**Instructions for the task**
Search the records below for the string "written" and copy each line where it turns up.

**Provided information**
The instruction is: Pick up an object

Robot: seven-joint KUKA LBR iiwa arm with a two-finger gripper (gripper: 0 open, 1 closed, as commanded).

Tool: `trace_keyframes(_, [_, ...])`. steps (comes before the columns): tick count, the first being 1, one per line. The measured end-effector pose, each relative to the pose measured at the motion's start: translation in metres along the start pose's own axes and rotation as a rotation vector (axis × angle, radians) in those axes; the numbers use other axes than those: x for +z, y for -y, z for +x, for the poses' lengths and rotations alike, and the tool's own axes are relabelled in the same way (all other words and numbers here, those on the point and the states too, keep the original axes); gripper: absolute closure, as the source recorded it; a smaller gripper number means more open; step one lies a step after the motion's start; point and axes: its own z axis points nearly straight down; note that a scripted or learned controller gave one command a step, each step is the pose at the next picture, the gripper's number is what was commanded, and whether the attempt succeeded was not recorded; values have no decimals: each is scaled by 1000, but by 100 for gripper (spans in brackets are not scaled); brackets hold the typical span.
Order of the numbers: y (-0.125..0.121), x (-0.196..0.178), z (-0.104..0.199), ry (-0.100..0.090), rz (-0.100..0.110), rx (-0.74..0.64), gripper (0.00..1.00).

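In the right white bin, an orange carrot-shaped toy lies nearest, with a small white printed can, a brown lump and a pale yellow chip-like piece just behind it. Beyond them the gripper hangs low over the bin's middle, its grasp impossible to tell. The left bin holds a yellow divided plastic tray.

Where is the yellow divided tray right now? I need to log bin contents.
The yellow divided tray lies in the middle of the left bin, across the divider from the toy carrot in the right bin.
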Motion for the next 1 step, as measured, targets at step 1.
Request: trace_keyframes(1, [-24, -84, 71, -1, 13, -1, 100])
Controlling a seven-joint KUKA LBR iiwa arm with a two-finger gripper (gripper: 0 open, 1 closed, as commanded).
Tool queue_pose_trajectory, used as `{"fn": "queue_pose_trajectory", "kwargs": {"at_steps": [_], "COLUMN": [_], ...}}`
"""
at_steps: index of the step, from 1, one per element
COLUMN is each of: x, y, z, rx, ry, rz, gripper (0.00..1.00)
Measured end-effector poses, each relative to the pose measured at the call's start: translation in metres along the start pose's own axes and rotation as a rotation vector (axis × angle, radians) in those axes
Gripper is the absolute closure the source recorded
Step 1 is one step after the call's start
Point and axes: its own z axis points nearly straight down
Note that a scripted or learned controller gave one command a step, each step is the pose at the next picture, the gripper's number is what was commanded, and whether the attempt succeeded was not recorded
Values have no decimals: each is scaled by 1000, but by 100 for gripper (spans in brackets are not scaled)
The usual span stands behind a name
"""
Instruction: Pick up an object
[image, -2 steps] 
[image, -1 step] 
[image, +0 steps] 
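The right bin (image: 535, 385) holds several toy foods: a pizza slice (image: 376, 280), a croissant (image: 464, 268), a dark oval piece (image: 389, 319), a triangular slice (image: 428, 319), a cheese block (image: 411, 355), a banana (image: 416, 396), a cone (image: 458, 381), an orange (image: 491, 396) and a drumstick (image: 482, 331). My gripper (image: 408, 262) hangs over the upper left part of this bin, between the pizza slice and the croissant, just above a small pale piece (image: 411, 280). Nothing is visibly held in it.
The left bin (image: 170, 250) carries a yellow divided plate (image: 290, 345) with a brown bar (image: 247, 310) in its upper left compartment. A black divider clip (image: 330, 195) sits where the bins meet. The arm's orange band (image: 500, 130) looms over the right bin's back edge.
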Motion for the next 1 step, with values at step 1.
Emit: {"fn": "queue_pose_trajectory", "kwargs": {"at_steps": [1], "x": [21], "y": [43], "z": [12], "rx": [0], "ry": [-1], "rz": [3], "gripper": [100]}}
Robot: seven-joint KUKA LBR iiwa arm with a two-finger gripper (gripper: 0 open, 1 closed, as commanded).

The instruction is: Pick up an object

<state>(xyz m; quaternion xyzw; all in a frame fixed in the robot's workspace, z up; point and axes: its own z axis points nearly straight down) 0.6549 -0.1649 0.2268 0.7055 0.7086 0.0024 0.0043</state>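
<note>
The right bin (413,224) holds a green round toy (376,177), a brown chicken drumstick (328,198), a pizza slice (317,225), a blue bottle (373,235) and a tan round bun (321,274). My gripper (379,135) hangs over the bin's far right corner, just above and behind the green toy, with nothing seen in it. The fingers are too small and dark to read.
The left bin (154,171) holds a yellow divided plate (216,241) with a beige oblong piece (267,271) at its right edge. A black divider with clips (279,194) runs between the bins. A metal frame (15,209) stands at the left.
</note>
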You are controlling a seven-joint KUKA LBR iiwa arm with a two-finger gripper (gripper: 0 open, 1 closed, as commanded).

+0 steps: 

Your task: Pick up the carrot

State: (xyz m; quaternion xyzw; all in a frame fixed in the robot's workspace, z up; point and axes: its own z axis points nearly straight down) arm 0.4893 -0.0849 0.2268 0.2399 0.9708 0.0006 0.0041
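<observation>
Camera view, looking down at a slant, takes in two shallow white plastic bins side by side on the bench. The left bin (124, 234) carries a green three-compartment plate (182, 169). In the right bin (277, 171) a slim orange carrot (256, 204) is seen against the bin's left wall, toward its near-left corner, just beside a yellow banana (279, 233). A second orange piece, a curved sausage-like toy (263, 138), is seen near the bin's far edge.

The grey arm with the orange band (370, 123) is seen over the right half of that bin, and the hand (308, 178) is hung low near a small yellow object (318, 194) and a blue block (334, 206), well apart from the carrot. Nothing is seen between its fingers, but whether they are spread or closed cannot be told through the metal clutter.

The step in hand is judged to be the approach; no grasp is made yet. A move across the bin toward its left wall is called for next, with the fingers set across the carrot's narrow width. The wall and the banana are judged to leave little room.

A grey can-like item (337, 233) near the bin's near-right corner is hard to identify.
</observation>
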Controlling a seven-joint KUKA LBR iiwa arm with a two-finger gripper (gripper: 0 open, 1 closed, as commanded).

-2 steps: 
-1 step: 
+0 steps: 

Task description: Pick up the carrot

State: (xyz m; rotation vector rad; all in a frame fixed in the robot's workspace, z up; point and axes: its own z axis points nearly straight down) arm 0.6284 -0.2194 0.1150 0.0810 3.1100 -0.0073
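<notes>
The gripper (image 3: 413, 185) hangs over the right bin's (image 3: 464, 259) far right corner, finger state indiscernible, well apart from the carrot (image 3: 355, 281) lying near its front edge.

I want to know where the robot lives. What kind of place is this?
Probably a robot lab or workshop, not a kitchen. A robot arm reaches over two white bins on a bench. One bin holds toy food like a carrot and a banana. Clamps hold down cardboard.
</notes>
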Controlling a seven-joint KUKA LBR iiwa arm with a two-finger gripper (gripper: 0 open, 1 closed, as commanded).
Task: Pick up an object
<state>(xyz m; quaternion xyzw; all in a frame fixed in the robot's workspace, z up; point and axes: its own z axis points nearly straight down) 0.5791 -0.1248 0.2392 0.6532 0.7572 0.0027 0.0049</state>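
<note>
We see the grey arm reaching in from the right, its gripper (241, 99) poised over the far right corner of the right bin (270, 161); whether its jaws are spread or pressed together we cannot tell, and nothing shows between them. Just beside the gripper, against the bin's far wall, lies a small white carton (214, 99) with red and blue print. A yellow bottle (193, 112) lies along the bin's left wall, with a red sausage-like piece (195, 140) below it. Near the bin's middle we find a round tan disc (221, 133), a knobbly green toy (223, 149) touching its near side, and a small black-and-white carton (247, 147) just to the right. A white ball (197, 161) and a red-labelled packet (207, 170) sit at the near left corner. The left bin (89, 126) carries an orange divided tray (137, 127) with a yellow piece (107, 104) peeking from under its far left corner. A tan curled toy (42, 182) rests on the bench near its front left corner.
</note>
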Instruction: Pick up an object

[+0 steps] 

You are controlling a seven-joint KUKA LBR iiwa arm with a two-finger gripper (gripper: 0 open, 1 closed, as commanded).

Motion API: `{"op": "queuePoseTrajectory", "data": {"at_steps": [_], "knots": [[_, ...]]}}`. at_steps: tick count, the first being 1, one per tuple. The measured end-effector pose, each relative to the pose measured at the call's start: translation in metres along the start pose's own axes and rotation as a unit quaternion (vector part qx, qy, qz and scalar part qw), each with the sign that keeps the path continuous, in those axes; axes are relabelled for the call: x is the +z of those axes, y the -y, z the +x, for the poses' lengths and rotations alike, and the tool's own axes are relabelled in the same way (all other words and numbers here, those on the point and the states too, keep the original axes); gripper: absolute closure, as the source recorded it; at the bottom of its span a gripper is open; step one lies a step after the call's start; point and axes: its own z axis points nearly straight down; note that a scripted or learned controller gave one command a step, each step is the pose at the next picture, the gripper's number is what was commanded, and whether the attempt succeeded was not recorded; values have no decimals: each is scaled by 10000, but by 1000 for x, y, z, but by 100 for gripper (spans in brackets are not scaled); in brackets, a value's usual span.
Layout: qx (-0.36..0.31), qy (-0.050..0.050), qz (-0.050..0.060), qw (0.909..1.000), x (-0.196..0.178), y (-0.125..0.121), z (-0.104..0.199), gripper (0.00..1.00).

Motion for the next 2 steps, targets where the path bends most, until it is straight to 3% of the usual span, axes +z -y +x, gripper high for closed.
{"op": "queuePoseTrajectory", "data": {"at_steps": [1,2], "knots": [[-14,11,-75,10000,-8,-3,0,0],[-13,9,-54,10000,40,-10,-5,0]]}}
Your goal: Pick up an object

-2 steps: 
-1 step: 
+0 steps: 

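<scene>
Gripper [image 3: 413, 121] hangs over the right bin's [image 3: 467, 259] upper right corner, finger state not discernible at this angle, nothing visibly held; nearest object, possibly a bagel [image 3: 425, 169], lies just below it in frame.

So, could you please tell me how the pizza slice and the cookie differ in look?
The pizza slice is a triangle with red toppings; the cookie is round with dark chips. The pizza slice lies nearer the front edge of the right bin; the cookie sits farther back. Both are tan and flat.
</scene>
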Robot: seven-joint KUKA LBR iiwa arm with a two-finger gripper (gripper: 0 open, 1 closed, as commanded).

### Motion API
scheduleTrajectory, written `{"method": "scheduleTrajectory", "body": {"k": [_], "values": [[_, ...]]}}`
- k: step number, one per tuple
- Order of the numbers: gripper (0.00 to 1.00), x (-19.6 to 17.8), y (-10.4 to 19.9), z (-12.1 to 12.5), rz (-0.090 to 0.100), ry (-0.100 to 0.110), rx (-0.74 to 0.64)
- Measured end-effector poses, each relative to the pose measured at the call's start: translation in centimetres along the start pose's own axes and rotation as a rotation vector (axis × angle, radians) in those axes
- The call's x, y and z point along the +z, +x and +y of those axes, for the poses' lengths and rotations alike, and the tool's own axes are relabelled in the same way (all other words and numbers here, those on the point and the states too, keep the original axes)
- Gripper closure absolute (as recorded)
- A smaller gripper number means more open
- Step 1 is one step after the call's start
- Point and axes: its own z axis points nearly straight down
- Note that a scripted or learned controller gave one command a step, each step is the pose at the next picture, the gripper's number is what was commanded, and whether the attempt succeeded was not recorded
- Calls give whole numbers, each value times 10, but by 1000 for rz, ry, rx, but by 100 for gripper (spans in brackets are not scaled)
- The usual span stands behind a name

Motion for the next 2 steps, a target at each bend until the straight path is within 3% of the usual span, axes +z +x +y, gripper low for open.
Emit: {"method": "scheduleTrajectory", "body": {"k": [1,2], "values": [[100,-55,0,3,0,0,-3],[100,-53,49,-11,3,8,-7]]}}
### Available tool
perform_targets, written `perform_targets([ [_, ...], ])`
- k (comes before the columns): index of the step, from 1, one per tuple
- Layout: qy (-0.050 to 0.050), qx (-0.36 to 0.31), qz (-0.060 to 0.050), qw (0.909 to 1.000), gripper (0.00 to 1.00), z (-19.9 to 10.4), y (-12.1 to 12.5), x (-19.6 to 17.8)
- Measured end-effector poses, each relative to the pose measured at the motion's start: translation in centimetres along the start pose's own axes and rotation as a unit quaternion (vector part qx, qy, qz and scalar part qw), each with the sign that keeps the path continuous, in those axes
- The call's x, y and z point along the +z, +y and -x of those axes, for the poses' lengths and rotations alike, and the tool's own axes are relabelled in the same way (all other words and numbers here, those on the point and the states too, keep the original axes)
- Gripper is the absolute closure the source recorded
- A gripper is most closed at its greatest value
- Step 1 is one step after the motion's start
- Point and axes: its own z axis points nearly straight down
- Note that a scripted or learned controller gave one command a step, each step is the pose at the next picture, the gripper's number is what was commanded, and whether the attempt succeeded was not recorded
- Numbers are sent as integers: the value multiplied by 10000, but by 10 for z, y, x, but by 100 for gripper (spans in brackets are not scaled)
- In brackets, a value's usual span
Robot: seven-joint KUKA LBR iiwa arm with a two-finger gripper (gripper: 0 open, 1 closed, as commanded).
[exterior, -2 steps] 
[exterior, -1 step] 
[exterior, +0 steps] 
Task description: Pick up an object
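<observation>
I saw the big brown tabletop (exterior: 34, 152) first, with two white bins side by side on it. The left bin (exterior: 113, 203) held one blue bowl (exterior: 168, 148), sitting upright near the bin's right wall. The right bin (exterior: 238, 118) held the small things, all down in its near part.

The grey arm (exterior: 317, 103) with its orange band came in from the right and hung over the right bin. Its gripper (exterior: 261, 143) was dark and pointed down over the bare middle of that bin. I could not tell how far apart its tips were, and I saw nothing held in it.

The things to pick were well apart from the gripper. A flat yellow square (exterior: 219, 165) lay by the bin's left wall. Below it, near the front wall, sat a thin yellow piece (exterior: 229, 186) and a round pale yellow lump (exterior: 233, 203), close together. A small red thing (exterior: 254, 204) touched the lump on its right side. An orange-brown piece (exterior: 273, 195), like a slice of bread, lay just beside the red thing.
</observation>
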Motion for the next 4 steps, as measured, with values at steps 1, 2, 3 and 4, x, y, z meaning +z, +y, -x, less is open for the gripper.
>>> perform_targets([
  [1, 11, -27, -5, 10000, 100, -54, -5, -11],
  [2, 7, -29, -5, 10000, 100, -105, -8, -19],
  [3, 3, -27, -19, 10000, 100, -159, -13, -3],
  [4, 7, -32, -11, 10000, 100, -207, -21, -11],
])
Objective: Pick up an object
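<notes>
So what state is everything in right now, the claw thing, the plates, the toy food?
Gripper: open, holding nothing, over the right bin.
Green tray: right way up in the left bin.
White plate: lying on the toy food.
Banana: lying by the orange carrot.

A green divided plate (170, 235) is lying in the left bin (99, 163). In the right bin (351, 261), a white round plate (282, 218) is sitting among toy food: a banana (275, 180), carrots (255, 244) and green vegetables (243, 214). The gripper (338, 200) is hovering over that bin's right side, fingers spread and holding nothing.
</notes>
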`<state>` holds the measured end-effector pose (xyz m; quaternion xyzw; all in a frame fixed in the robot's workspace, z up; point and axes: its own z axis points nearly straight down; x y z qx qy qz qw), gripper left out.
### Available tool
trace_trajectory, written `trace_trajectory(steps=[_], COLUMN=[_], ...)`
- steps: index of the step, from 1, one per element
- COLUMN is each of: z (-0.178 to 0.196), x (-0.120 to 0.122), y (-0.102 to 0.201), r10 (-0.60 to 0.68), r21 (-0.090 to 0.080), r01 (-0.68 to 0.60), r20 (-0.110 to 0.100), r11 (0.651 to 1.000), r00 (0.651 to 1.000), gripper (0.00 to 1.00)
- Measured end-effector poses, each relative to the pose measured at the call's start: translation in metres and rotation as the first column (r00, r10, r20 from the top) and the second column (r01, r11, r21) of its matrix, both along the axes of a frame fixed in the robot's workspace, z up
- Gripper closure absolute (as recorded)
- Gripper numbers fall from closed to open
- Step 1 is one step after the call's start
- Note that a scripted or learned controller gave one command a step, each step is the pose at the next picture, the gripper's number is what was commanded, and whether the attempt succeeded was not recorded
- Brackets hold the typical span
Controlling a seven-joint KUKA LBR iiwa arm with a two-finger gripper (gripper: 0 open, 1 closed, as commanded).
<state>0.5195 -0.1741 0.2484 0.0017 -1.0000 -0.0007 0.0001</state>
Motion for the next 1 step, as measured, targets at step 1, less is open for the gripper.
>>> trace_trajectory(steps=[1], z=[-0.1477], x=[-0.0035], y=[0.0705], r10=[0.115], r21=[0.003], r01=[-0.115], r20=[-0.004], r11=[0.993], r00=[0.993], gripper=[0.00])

**Expected output**
scheduleTrajectory, written `{"method": "scheduleTrajectory", "body": {"k": [_], "values": [[_, ...]]}}`
perform_targets, written `perform_targets([ [_, ...], ])`
trace_trajectory, written `trace_trajectory(steps=[_], COLUMN=[_], ...)`

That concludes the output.